WHAT IS REQUIRED: Line filter on the word "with": copy each matching line from the entries.

PROVIDED DATA:
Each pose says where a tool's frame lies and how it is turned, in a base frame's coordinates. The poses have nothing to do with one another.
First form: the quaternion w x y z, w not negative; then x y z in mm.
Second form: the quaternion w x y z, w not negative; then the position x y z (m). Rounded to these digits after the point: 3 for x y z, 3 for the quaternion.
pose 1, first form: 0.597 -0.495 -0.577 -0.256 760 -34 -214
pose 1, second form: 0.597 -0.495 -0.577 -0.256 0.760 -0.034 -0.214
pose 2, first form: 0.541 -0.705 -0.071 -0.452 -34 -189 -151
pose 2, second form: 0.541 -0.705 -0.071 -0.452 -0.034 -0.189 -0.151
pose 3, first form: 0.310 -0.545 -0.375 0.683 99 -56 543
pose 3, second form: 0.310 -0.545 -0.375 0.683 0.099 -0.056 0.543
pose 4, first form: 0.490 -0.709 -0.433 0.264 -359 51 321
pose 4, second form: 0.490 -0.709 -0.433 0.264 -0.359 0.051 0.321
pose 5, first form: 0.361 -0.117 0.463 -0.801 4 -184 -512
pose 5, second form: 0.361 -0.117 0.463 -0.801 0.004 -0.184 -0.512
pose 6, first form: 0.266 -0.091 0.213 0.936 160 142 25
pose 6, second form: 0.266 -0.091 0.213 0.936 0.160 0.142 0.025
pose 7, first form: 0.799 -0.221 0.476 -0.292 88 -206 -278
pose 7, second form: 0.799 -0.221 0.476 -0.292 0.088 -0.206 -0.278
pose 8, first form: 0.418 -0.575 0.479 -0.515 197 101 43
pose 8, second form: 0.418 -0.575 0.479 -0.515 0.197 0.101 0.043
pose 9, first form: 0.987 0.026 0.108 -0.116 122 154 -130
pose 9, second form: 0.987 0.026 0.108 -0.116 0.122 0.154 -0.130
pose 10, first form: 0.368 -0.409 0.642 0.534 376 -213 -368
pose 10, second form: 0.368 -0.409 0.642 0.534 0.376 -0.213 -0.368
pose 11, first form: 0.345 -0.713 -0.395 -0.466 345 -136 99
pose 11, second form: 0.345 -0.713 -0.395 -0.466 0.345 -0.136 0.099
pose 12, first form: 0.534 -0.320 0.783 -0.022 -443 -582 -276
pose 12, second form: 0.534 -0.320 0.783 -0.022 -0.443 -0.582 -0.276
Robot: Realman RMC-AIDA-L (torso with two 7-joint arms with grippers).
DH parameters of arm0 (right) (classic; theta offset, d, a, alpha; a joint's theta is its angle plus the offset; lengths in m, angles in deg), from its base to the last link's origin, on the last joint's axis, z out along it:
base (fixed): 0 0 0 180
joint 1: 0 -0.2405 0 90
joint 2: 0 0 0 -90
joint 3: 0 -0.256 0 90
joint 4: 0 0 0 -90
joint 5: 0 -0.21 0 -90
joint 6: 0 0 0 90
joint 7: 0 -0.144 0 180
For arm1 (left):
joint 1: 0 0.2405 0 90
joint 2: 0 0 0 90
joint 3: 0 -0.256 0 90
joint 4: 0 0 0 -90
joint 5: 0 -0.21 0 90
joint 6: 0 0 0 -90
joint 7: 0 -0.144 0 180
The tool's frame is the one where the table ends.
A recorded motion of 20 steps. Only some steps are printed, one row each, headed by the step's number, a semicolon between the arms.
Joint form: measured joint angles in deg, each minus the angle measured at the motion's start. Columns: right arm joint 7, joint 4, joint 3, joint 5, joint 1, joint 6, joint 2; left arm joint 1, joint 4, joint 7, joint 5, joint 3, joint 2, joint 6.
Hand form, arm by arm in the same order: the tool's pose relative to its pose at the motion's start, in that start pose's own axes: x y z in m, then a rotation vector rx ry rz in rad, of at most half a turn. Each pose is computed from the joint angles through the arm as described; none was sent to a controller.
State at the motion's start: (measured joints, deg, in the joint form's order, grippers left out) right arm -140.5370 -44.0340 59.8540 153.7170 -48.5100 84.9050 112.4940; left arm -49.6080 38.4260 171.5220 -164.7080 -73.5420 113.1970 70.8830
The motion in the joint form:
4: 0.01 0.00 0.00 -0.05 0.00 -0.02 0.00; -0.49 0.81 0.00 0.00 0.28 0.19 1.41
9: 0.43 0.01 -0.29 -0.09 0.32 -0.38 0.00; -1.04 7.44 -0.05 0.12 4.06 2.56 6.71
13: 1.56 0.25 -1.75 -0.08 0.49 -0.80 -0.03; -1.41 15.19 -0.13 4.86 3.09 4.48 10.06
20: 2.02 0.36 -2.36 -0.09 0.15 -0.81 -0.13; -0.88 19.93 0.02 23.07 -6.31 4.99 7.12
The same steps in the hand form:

TASK OUTPUT:
Each pose says where a tool's frame lies and how it is turned, in a base frame's coordinates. The poses have nothing to do with one another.
Robot: Realman RMC-AIDA-L (torso with two 7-joint arms with grippers).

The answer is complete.